In March, Stanford University bioengineer Manu Prakash flew from France to his home in California and spent two weeks in personal quarantine. After being holed up in the room where he stores his snorkeling and scuba equipment, Prakash emerged with an idea for addressing two of the pandemic’s most pressing challenges.
First, he saw that the global supply chain for disposable N95 masks had broken down, and many hospitals lacked adequate personal protective equipment, or PPE. Second, “the masks that are out there, that we put in the hands of our frontline workers, are not that good,” said Paraksh. They’re often ill-fitting and uncomfortable, and if they don’t fit, they don’t protect.
Prakash’s idea addressed both problems. He wanted to repurpose full-face snorkel masks, outfit them with 3-D-printed filter-holders, and use them as a way to meet the growing demand for PPE. The idea became a tweet, which spawned an international collaboration, which led to design and testing in Prakash’s lab and elsewhere, which resulted in tens of thousands of snorkel masks being shipped and used around the world. The device functions as a combination of mask and face shield.

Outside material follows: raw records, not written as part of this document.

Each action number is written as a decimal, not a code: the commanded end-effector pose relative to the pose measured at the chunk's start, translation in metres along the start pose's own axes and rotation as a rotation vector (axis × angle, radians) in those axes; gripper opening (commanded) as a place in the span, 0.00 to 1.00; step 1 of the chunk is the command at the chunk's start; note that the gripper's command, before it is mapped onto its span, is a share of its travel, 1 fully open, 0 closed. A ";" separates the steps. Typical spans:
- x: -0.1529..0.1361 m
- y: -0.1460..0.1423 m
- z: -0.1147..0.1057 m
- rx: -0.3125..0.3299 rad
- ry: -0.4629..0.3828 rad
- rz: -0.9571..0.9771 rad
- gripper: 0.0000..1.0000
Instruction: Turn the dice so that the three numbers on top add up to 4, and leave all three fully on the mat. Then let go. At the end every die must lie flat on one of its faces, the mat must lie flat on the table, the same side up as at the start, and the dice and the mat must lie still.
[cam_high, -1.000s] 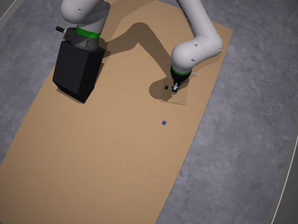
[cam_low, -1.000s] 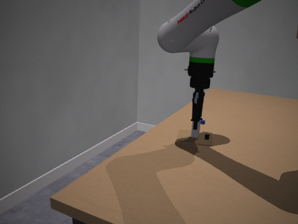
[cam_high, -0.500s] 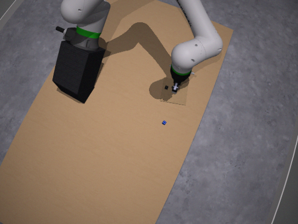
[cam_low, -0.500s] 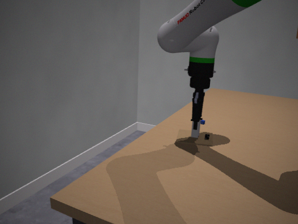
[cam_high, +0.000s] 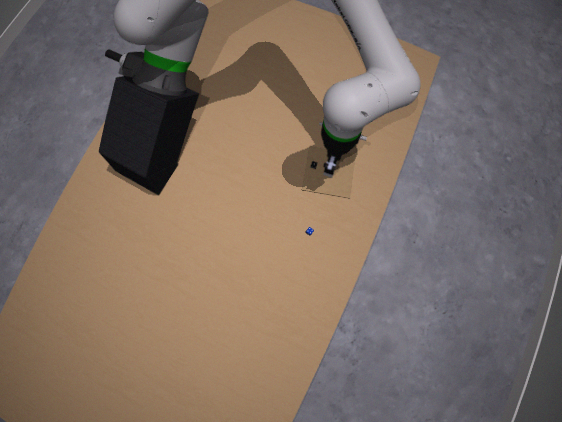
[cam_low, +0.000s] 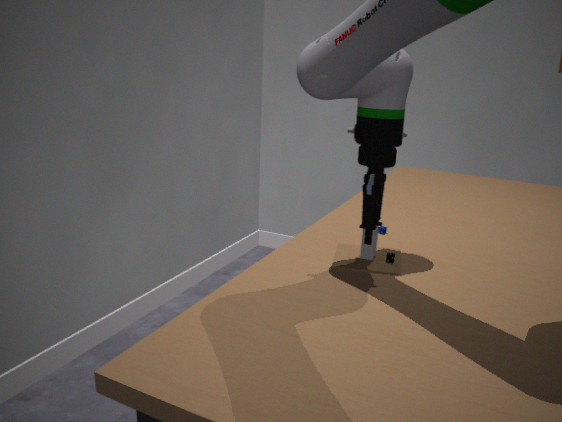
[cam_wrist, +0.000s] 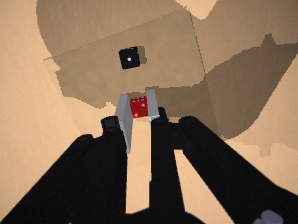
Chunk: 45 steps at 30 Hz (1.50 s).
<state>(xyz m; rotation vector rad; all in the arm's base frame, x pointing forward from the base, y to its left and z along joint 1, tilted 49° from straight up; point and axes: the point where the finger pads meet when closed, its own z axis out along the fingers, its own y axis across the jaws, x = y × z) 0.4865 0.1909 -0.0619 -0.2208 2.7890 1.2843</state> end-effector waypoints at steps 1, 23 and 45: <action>0.000 0.000 0.000 0.000 0.000 0.000 0.14; 0.000 0.000 -0.005 0.000 0.000 0.000 0.19; 0.000 0.000 -0.087 0.000 0.000 0.000 0.19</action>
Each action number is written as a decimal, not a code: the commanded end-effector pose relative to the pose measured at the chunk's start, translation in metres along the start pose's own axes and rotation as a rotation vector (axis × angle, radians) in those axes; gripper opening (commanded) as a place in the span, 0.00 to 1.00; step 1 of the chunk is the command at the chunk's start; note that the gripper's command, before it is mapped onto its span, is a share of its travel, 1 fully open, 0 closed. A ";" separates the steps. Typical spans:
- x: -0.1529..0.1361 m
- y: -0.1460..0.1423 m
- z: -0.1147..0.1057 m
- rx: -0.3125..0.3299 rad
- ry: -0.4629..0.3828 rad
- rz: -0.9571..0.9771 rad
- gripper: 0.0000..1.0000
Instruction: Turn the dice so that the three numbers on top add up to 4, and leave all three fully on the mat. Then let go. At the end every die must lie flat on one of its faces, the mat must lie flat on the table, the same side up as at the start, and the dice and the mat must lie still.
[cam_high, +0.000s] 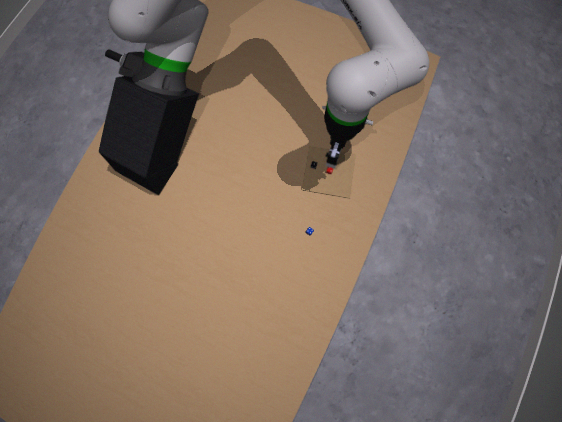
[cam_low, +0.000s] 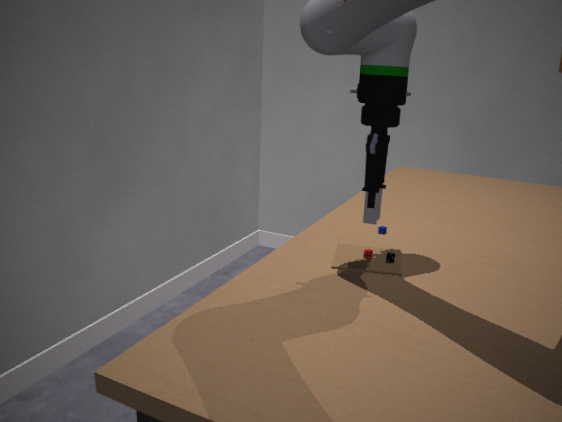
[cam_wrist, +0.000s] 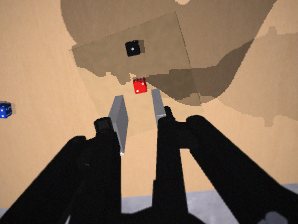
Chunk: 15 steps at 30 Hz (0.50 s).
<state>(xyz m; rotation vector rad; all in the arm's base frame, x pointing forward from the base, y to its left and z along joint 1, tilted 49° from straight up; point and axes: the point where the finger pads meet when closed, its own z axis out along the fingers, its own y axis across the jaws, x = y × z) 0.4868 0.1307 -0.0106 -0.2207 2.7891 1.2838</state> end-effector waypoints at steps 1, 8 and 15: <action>0.000 0.000 -0.009 0.000 0.000 0.000 0.19; 0.000 0.000 -0.011 0.000 0.000 0.000 1.00; 0.000 0.000 -0.011 0.000 0.000 0.000 1.00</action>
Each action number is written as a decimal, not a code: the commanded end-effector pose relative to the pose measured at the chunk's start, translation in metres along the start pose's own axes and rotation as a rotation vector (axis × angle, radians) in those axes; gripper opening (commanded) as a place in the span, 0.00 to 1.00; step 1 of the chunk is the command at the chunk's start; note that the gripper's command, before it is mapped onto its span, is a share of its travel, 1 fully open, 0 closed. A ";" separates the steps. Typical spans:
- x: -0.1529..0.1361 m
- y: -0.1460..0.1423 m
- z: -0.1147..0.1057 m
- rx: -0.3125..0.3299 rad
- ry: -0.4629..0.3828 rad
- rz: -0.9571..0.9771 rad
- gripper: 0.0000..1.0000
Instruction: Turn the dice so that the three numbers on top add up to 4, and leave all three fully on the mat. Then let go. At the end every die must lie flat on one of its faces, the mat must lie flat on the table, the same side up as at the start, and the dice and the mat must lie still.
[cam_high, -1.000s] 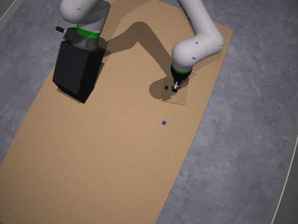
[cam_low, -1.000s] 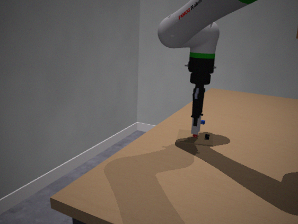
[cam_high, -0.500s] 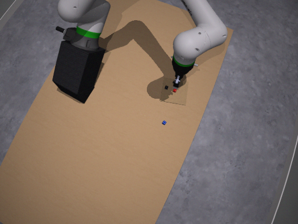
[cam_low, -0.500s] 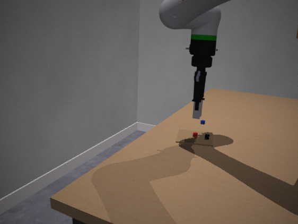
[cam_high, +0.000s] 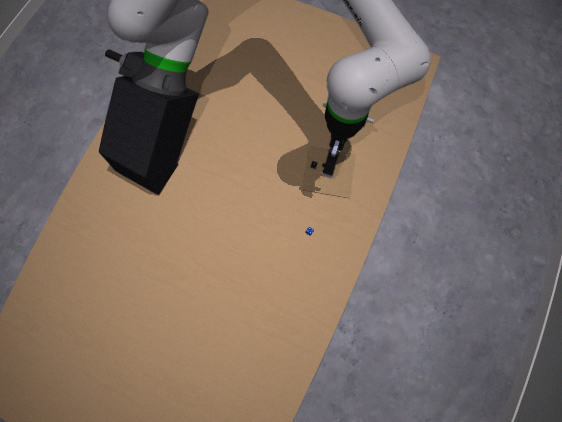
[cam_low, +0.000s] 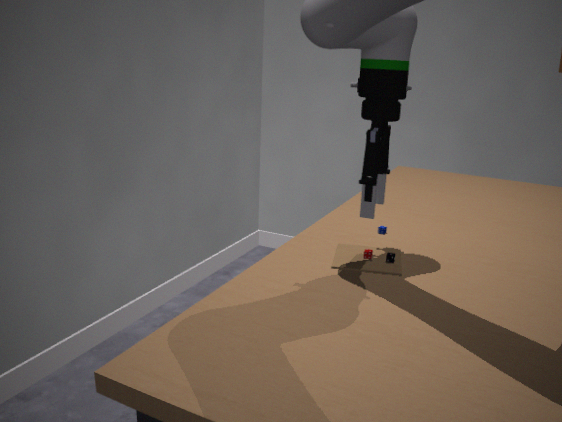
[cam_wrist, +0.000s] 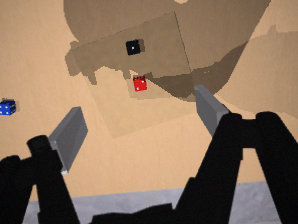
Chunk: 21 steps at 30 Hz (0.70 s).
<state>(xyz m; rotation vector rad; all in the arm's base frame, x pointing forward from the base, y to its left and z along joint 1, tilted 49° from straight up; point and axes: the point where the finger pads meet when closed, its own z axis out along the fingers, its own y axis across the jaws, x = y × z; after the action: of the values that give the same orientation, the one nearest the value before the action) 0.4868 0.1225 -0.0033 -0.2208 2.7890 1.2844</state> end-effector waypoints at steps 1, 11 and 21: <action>0.000 0.000 0.000 0.000 0.000 0.000 1.00; 0.000 0.000 0.000 0.000 0.000 0.001 1.00; -0.004 -0.025 0.001 0.002 -0.001 0.245 1.00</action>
<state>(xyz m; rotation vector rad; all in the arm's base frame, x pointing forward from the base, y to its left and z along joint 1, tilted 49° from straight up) 0.4902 0.1163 -0.0115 -0.0773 2.8320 1.3049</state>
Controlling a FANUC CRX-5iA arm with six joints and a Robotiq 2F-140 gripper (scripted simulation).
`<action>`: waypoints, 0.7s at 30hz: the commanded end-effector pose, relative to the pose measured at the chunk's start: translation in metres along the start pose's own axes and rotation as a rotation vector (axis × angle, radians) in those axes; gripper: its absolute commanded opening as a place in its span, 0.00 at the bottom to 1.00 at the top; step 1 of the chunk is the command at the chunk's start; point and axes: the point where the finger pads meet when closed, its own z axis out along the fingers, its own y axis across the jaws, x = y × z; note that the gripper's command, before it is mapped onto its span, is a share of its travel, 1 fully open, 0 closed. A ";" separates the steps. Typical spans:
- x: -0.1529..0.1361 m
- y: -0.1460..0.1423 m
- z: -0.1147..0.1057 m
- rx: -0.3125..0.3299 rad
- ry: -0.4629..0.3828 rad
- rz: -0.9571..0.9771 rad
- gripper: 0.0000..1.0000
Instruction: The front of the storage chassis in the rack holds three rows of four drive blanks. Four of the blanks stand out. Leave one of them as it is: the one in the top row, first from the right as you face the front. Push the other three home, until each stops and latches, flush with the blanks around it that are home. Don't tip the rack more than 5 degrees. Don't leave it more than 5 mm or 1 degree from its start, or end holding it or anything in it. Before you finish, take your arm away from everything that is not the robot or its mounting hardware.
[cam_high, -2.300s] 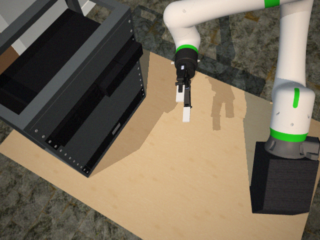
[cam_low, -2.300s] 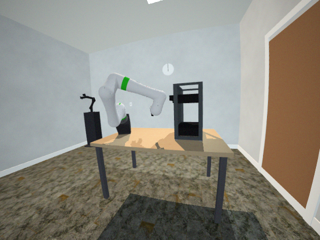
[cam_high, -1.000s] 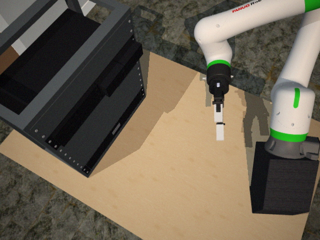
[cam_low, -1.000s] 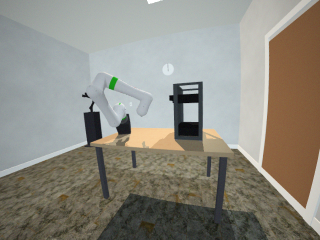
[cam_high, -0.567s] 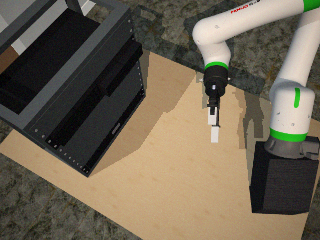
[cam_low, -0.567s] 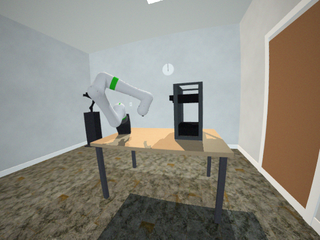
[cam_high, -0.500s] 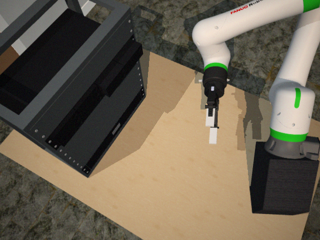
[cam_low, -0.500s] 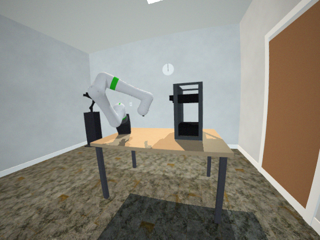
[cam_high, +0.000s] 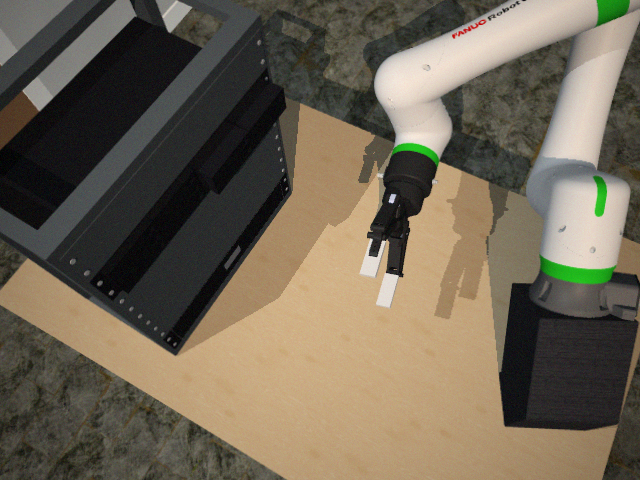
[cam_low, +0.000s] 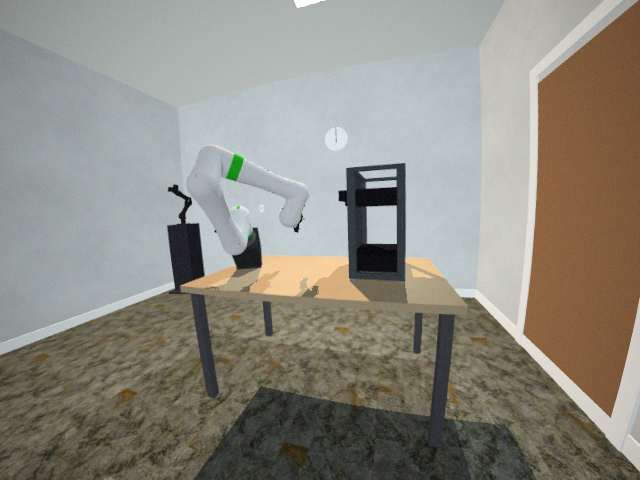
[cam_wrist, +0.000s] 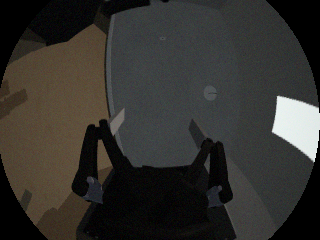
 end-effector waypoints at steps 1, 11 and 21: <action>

Mechanical engineer Laurel Kroo, who works in Prakash’s lab, described the design, testing, and distribution of “pneumask” at the 73rd Annual Meeting of the American Physical Society’s Division of Fluid Dynamics. The Pneumask Consortium includes universities and companies from all over the world. Researchers in the coalition have published protocols for how to decontaminate the device, making it suitable for reuse. Clinical tests suggest that it can be worn comfortably for the entire duration of an eight-hour shift.
“From a fluid dynamics perspective, a mask is a hydrodynamic device,” said Prakash. “A lot is happening when you breathe in and breathe out. You have to have the right kind of filters. You have to think about rebreathing, and comfort.”
Prakash’s lab has pivoted to focus on many COVID-19 related projects. They helped launch the 1000×1000 project, which repurposes cotton candy machines to produce protective, N95-grade mask material. To make cotton candy, the machine melts and spins out liquid sugar in fine threads; to make filter material, the repurposed machines spin out nanofibers that can trap minuscule particles. And together with partners at other universities and companies, the group helped develop the “Pufferfish,” an open-source, low-cost ICU ventilator. Hongquan Li, from Prakash’s lab, described that device during the same session on November 24.
Sunghwan Jung at Cornell University, who studies animals through the lens of fluid dynamics, has been working with researchers including Saikat Basu at South Dakota State University, in Brookings, and Leonardo Chamorro from the University of Illinois Urbana-Champaign on masks that take their shape from the nasal cavities of animals. The work was funded by a grant from the National Science Foundation.
Animals like dogs, opossums, and pigs are renowned for their super-sensitive sniffers, said Jung. “They have a very complicated nasal structure, and we tried to mimic that structure in our filters.”
The human nose is fairly straightforward and vacuous, said Jung. But dogs and pigs are different. They have twisty, tortuous nasal cavities, and that’s partly why they have such strong senses of smell. “Fluid mechanics tells us that if you have such a tortuous air pathway, you have more changes to capture more particles,” said Jung.